Collaboration Challenges

Poor data management reduces collaboration between teams, leading to missed innovation opportunities, project delays, and poor customer outcomes.
Companies can boost their productivity by 25% by improving collaboration, and organizations that fail to collaborate effectively may lose significant revenue growth potential.

According to various studies, poor data management and inefficiencies can lead to trillions of losses annually globally. Specific losses for individual companies depend on their size, industry, and data management practices, but even mid-sized businesses can face losses in the millions of dollars each year.

The Solution: Building an Enterprise Data Catalog

Many noted tools address data cataloging challenges by leveraging a structured approach that incorporates communities, domains, assets, workflows, and more. It is about breaking down a complex problem into smaller units of work. In a massive company with Billions of dollars revenue and based on the number of product lines that they have, cataloging could be at each product line level.

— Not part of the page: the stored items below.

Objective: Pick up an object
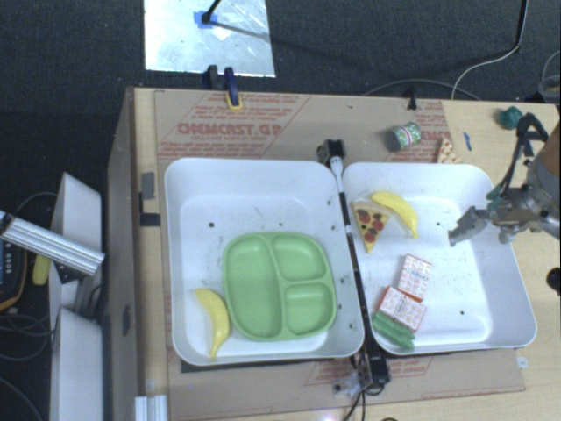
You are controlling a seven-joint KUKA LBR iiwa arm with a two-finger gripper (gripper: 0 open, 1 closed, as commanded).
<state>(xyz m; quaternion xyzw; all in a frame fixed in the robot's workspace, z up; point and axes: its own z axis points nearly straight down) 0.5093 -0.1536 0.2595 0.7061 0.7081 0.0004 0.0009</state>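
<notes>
The right bin (456,179) holds a yellow banana (397,210) and a pizza slice (369,224) near its back left. Two red-and-white cartons (413,275) (401,307) lie towards its front, and a green pea pod (393,331) rests at the front edge beside them. My gripper (465,227) hangs over the right side of this bin, pointing left, apart from every object. It sits to the right of the banana and above the upper carton.
The left bin (197,191) carries a green divided plate (280,285) and a second banana (213,319) at its front left. Behind the right bin, a small can (406,135) and a cracker-like piece (445,150) lie on the bench. A black divider clip (334,153) joins the bins.
</notes>
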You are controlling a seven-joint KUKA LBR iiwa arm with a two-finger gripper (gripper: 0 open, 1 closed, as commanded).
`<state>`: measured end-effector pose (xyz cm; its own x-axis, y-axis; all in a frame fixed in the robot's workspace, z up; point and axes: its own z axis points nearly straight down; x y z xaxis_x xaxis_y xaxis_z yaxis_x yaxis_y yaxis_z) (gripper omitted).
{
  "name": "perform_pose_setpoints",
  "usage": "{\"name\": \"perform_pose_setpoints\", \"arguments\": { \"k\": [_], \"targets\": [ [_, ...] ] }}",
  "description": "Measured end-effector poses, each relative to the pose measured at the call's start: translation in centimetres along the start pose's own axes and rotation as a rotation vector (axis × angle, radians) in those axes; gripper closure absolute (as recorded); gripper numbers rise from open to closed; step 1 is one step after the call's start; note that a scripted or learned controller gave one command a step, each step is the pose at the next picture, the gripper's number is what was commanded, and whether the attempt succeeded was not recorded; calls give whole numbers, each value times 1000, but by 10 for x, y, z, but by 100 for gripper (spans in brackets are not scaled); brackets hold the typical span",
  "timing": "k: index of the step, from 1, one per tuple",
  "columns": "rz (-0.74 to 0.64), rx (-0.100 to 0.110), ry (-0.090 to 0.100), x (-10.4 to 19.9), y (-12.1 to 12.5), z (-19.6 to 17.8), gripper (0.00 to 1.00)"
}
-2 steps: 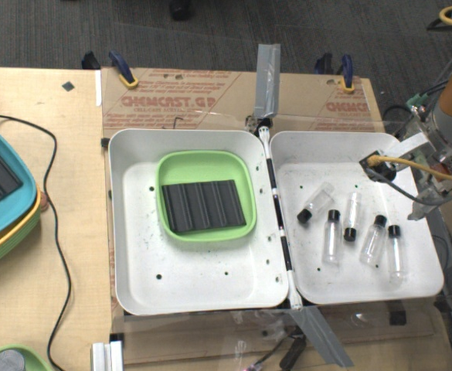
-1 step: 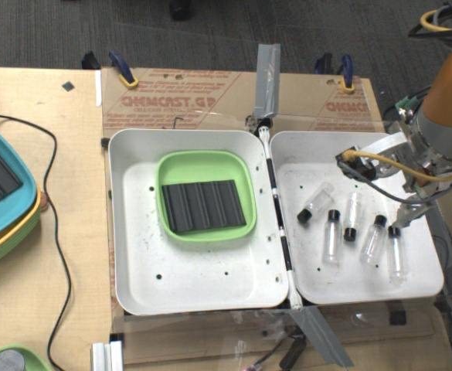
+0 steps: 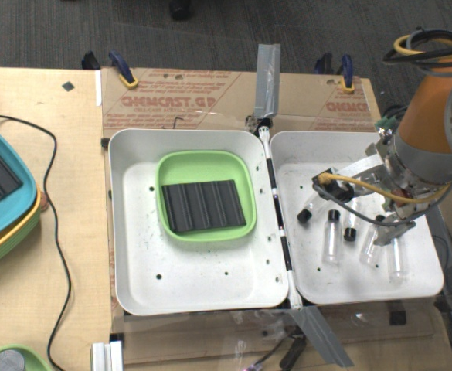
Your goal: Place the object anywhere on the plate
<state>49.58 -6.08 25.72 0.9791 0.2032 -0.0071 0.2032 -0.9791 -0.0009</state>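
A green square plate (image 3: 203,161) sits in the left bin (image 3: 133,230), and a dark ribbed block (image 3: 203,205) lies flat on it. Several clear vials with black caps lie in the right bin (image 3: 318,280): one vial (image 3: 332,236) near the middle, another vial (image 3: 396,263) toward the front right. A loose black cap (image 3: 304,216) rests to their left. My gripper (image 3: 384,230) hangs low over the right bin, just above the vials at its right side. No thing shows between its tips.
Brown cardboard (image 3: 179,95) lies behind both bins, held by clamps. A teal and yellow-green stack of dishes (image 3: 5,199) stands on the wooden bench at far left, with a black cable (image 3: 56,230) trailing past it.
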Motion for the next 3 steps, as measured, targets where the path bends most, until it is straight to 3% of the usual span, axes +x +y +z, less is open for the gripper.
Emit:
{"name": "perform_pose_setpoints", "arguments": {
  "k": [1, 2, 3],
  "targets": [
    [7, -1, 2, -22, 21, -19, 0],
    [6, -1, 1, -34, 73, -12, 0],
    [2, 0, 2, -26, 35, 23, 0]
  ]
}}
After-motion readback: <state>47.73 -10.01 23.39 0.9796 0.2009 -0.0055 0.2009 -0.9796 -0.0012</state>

In a smaller organization with less number of product lines with say $100 Million dollar revenue, it could be done at Enterprise subject area level like customer, product, transactions, etc. However, the problem is tackled, here is a common approach. 

Data Catalog ComponentsExplained by: Aparajeeta Das

Setup Communities for Collaboration

We create communities with a committee, where stakeholders such as data stewards, analysts, and business users can collaborate. These communities help align data definitions, governance practices, and ensure that everyone has a shared understanding of data assets. By promoting communication and transparency, decision makers can have access to approved metrics set globally at the enterprise level rather than at a data siloed level. A centralized portal for Data Governance, itself, can be very useful for collaborations. 

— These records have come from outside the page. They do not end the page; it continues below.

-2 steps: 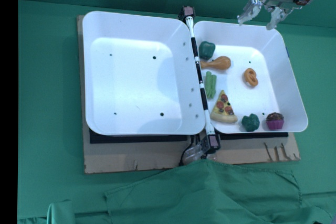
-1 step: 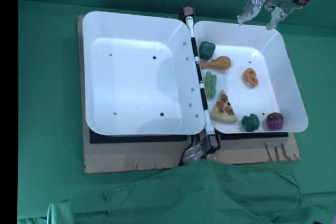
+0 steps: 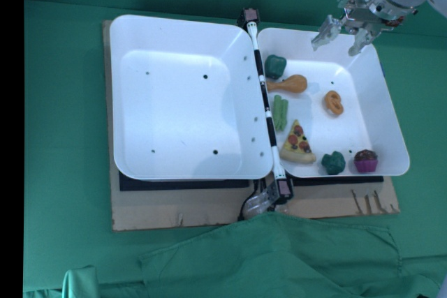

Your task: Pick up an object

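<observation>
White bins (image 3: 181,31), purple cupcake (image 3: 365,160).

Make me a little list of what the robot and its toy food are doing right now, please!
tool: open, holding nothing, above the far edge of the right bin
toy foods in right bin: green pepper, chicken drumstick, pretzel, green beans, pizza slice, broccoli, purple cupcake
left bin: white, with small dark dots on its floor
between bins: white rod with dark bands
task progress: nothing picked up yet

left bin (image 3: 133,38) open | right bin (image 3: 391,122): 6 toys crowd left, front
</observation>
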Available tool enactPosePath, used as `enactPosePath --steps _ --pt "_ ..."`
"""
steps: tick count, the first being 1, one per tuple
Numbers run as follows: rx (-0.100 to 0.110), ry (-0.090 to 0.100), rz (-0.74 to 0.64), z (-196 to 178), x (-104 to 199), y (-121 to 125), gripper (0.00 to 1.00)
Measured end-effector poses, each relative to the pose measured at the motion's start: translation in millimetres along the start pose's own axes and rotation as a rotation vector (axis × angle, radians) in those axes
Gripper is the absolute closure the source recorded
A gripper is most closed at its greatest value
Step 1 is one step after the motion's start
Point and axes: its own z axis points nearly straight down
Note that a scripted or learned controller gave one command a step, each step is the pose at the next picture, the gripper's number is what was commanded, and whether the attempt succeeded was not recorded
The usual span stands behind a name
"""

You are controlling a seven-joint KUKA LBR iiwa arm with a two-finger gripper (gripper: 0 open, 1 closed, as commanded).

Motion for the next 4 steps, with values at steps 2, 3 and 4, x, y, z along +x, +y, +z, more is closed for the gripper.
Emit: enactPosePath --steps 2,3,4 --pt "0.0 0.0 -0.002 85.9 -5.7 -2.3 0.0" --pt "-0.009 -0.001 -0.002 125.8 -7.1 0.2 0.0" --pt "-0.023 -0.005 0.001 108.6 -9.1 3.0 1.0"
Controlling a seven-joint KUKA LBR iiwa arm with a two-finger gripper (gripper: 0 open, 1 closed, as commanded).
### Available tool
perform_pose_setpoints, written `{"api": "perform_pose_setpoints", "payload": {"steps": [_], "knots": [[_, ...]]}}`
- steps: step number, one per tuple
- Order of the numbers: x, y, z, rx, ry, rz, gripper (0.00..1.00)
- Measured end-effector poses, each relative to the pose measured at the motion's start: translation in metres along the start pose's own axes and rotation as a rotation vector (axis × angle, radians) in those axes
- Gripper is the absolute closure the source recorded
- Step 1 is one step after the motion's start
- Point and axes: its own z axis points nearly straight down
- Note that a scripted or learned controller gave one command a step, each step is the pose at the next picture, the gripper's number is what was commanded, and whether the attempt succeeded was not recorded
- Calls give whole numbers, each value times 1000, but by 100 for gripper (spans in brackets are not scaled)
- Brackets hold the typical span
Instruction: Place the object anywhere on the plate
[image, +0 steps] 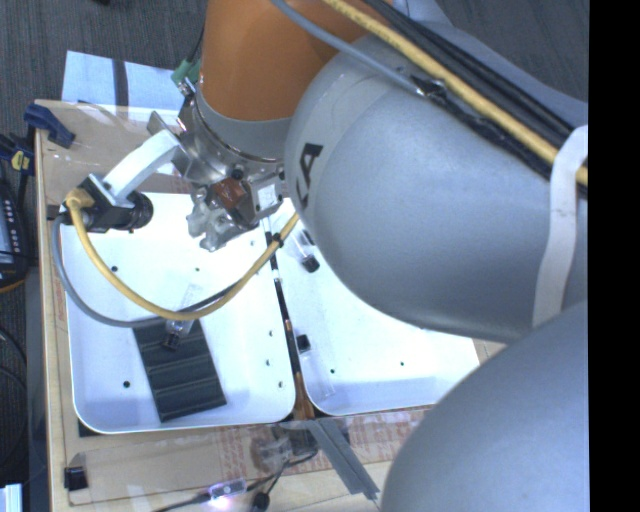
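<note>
The grey arm takes up the right and top of the frame, and one dark mark on its casing reads like an "A"; I can read no other writing. Below it sit the left bin and right bin on the table. A dark ribbed slab, probably the plate, lies flat at lower left. A yellow hose loops over the left bin. The gripper hangs at upper centre; I cannot tell how the jaws stand. A small dark piece, likely the object, rests at the slab's upper end: it looks light and rigid, best pinched across its narrow sides
</note>
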Motion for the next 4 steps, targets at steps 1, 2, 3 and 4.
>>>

Domains or Subject Areas for Organized Data Governance

We can set up subject areas based on the business functions like finance, marketing, or HR that are associated with particular data assets. This domain-centric approach helps organize data by business function, making it easier to govern and manage. Data stewards and owners can focus on their specific domains or subject areas, ensuring that data is well-governed, compliant, and high-quality.

Assets or Artifacts for Data Discovery and Management

We set up data assets like a data catalog, which organizes these assets with rich metadata, allowing users to quickly discover and understand their data. By tagging assets with key attributes, such as quality, compliance, and usage, it helps users easily locate and access the data they need, improving efficiency and decision-making. 

Processes or workflow for Data Stewardship and Governance

We then streamline approval processes for data change management for data governance and stewardship. These workflows enable automated processes for managing data quality, ensuring compliance, and tracking changes in data assets. For example, when new data is ingested, workflows can trigger automatic checks for data quality or initiate approval processes for data access. Or additions of a KPI in a subject area must go through approval via an automated workflow for inclusions with a change log. 

Leverage AI for Metrics classification, cleansing or labeling 

Assets must be accurately described. Gen AI can do a great job here. The AI also can help identify relationships between assets, providing a clearer understanding of how data is connected across domains.

Conclusion

As organizations grow and collect more data, a mature data catalog scales to handle increased volumes. Whether it’s adding new domains, managing more assets, or supporting additional workflows, an organized approach is set to scale with an organization’s data needs while maintaining governance and quality standards.

A trusted data catalog can be achieved for sure, and we would rather do this sooner than later. It will not only reduce OPEX but also reduce organizational stress, paving its path to creative endless growth.